L’origine géographique des fonds investis en RDC importent peu, estime une patronne de la place. Pour elle, c’est plutôt une bonne chose pour la RDC d’avoir une banque internationale et bien assise qui s’implante sur son marché. Elle approuve par ailleurs l’approche d’Equity qui est la moins risquée. Les Kenyans ont d’abord commencé, il y a presque six ans, par acquérir l’ex-Procrédit dont la clientèle est essentiellement composée de particuliers ainsi que de petites et moyennes entreprises. Puis ils ont racheté un autre établissement avec lequel il peut y avoir beaucoup de synergies. Ce qui a été visé dans ce rapprochement, c’est bien le renforcement de l’aspect « corporate » [pour la clientèle de grandes entreprises] et le maillage géographique de la BCDC, une banque centenaire, pour bénéficier de son vaste réseau. La nouvelle enseigne affiche désormais une présence nationale de 74 agences, y déploie 3 055 agents bancaires, avec 214 distributeurs automatiques disponibles sur tout le territoire national. Elle dispose en tout de treize bureaux locaux dédiés. La concurrence sera cependant rude avec le premier établissement de la place, Rawbank, qui ne se laissera sûrement pas faire. En jeu : la place de leader du marché bancaire congolais.

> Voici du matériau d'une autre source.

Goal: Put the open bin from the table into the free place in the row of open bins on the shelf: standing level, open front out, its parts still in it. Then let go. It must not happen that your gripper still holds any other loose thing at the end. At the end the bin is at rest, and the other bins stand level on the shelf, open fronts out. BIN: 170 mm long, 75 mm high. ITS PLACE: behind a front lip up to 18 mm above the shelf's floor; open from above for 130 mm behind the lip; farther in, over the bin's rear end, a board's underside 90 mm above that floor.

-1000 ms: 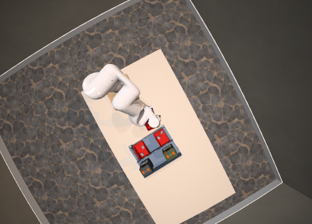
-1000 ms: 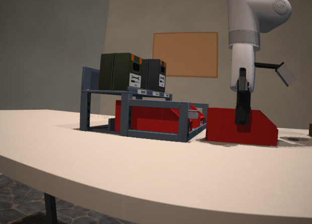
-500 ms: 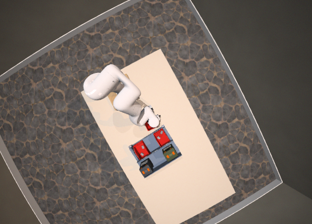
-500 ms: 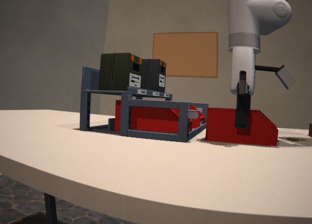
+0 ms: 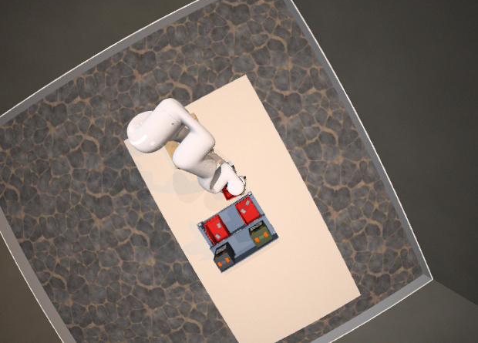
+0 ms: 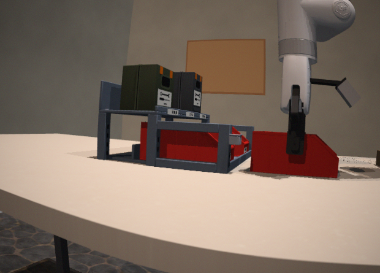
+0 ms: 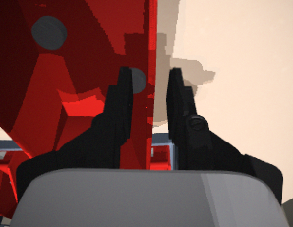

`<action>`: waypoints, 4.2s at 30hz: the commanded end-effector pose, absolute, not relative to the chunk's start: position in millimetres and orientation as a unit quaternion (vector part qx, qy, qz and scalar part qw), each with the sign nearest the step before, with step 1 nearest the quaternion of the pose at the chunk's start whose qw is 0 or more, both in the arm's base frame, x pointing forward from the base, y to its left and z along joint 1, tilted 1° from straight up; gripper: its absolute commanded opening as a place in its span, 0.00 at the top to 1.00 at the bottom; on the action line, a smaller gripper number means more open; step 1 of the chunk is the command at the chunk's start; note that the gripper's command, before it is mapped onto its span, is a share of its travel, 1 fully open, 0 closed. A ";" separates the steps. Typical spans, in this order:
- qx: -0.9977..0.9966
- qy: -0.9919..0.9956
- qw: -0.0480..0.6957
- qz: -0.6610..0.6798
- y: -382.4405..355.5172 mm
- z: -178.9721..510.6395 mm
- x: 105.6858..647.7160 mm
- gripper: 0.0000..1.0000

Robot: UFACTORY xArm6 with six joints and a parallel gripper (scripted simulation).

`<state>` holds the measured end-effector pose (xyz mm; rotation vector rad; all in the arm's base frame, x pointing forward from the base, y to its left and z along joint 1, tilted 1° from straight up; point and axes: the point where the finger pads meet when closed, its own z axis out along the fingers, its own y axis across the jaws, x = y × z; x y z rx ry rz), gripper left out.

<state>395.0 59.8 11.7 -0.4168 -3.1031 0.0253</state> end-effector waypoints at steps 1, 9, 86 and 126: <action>-0.133 -0.991 0.003 0.008 60.0 13.2 396.5 0.72; -0.133 -0.991 0.003 0.008 60.1 14.6 396.6 0.72; -0.133 -0.991 0.003 0.008 60.1 15.3 396.7 1.00; -0.133 -0.991 0.003 0.007 60.4 35.1 396.8 1.00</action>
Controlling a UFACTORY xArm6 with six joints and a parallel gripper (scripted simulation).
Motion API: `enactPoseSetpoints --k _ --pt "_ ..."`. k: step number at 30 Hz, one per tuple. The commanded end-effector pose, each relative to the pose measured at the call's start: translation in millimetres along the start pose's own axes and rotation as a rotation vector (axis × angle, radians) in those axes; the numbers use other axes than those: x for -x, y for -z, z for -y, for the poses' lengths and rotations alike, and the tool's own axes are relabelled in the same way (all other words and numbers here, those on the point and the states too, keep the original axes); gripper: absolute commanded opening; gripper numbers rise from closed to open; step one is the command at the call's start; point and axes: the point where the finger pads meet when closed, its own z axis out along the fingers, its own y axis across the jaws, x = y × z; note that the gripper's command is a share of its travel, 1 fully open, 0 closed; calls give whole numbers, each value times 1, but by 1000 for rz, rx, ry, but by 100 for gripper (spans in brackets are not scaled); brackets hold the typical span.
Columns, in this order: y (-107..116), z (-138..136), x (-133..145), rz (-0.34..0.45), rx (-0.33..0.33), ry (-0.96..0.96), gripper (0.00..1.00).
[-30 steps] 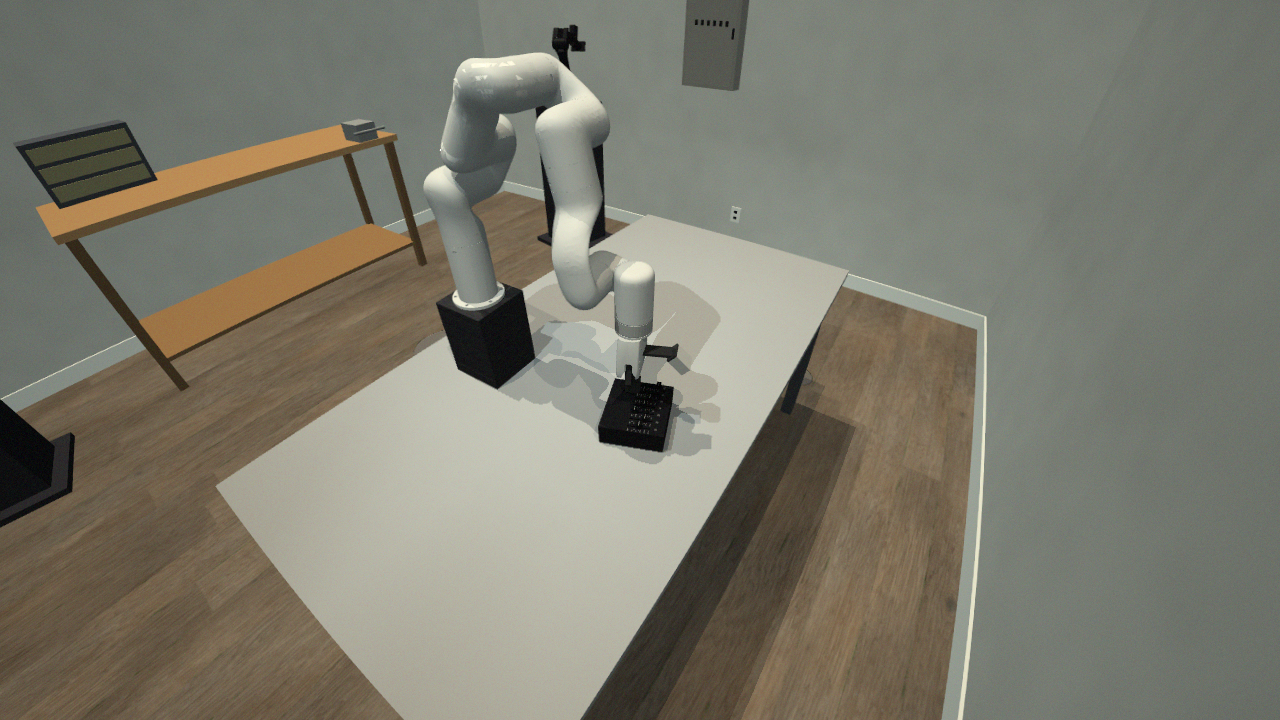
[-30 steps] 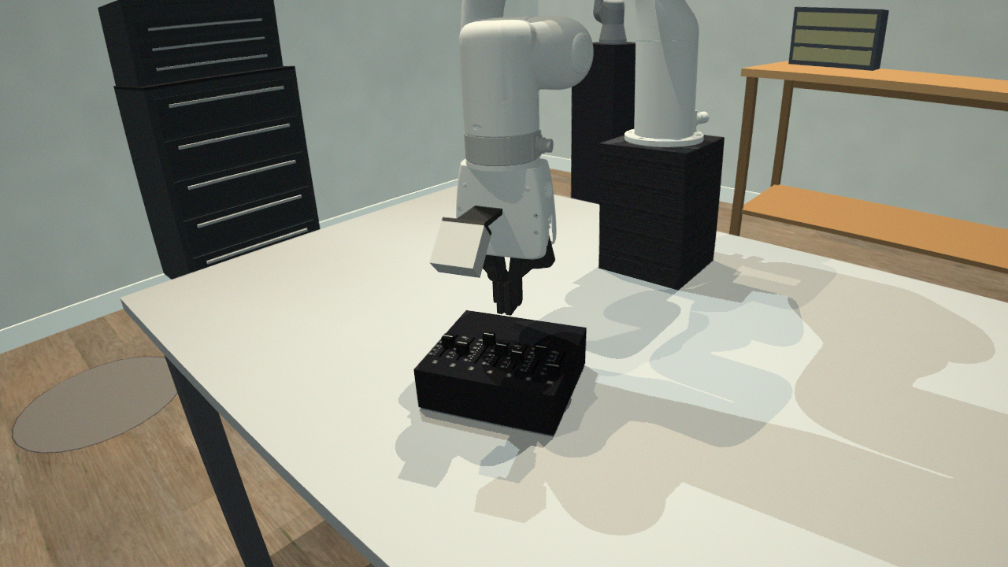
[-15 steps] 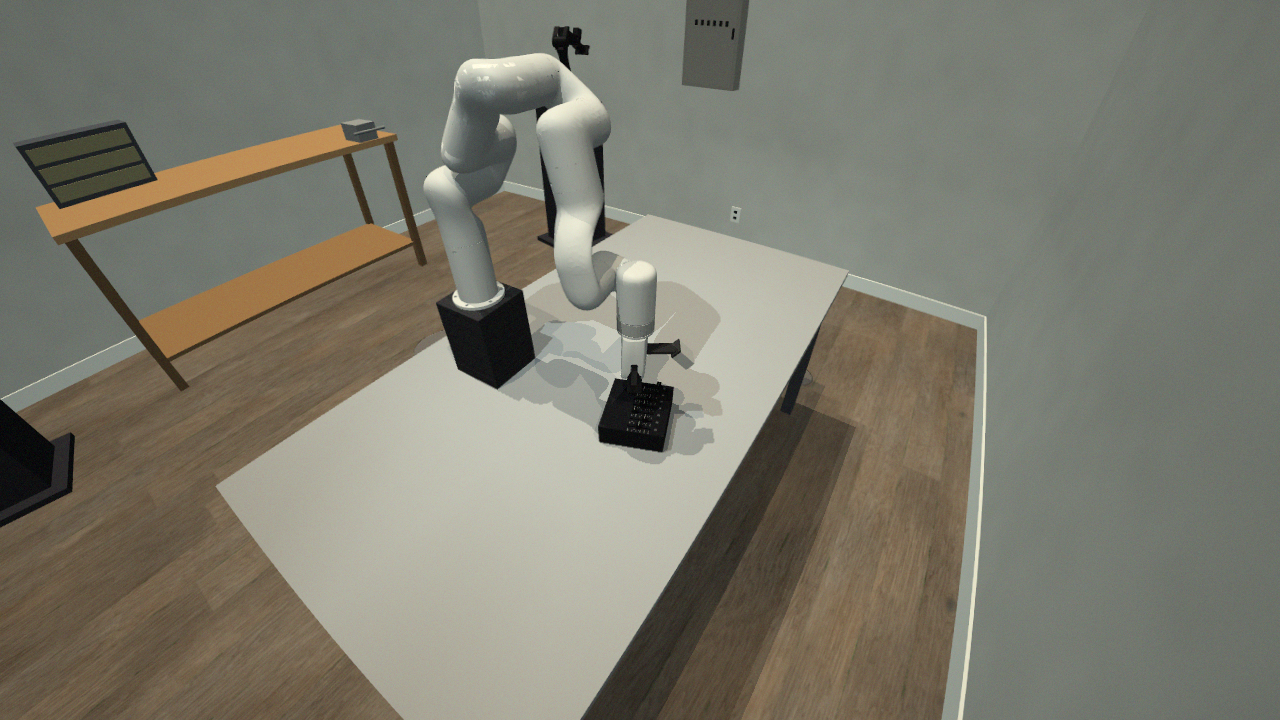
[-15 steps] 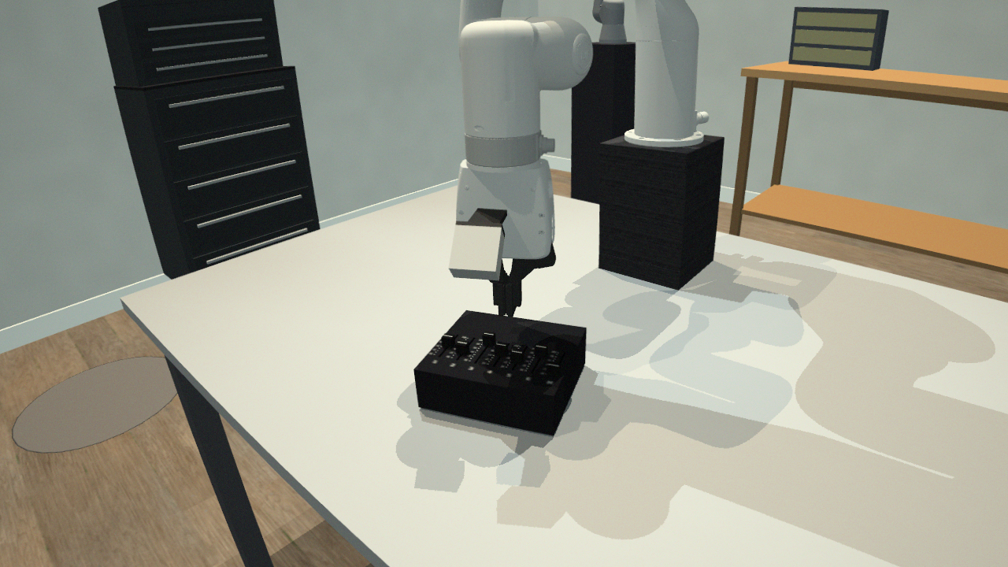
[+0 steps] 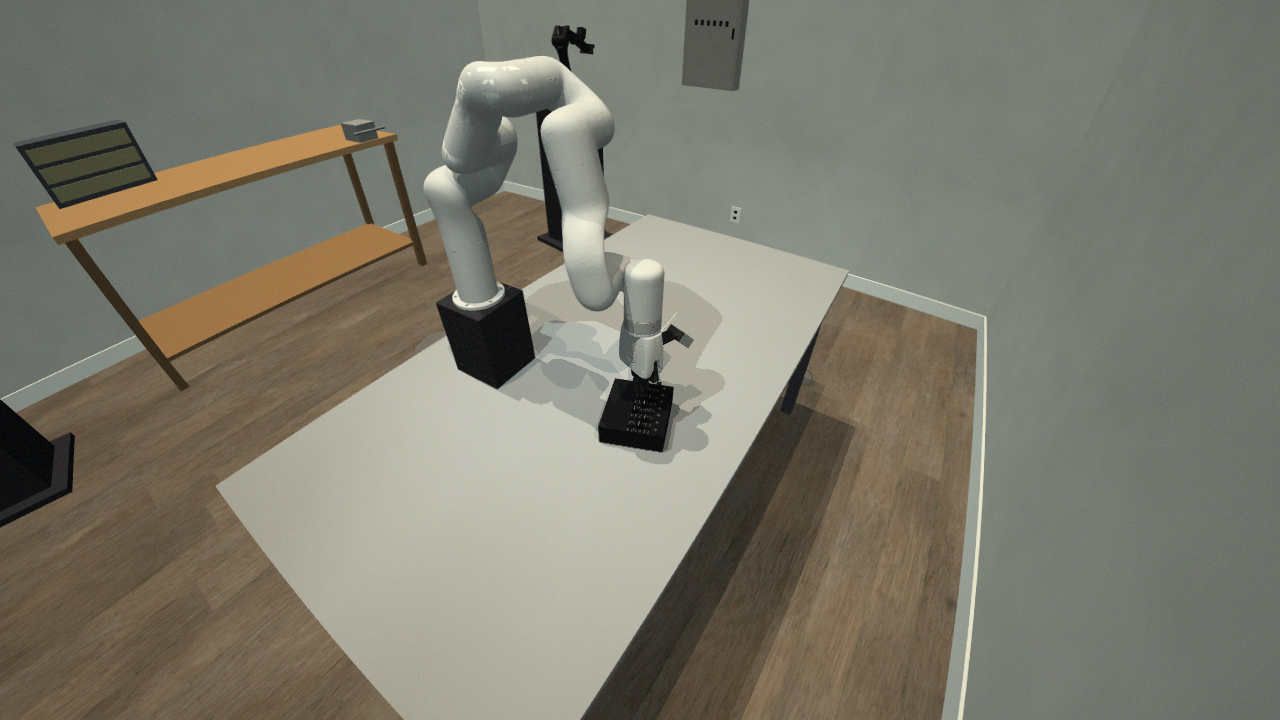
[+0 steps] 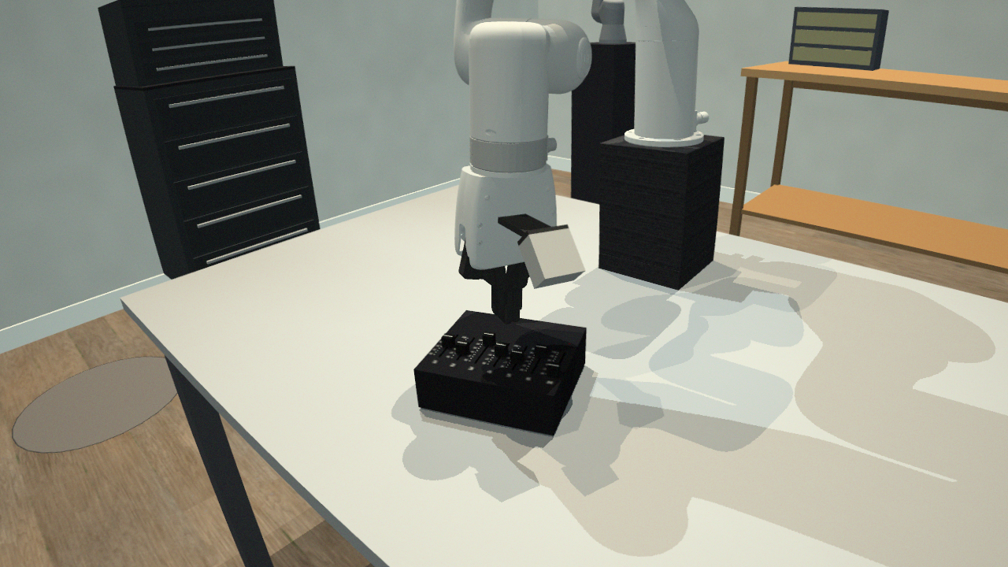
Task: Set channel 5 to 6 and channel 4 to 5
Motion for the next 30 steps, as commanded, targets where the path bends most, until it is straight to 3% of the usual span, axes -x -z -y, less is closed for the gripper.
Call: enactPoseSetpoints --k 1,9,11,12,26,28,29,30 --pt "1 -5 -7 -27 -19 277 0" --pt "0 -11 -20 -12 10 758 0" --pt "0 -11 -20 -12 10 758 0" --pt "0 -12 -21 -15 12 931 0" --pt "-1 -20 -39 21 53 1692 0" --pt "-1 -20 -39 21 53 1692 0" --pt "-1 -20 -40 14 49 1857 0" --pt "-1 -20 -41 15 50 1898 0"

Reste que certains observateurs s’interrogent sur la raison fondamentale qui a poussé EGH à venir en RDC. Le marché kenyan étant saturé, le groupe dirigé par James Mwangi a mis en œuvre une stratégie régionale, s’implantant notamment au Rwanda, en Tanzanie et en Ouganda. « A l’intérieur du Kenya, il y a une forme de compétition entre les banques. D’où une volonté d’expansion de ces établissements pour sortir de leur pays en allant plus loin », avance un ancien banquier à la retraite. « La stratégie suivie consiste à capter les parts de marché notamment à l’étranger», précise pour sa part un professeur d’économie basé en France mais d’origine africaine. Selon lui, la RDC est une cible naturelle pour les Kenyans qui se considèrent comme étant l’économie dominante dans la région orientale. Et le pays de Patrice Lumumba est en revanche perçu comme faisant partie de leur zone d’influence.
Cela tombe bien. Le taux de pénétration bancaire en RDC est compris entre 6 et 10%. Cette faible bancarisation combinée à la démographie du pays en fait un marché dont le potentiel est encore important. Ayant conçu un modèle bancaire basé sur l’innovation, les technologies de la téléphonie mobile et la digitalisation des opérations, EGH est certainement tenté de reproduire la même chose en RDC. Encore faut-il que ce pays puisse se hisser à un niveau de technologie téléphonique et de gestion rigoureuse comme le Kenya. Avec un bon support technique, on pourrait assister à une accélération de la bancarisation dans ce pays-continent d’Afrique centrale. Tel est certainement le pari fait par James Mwangi.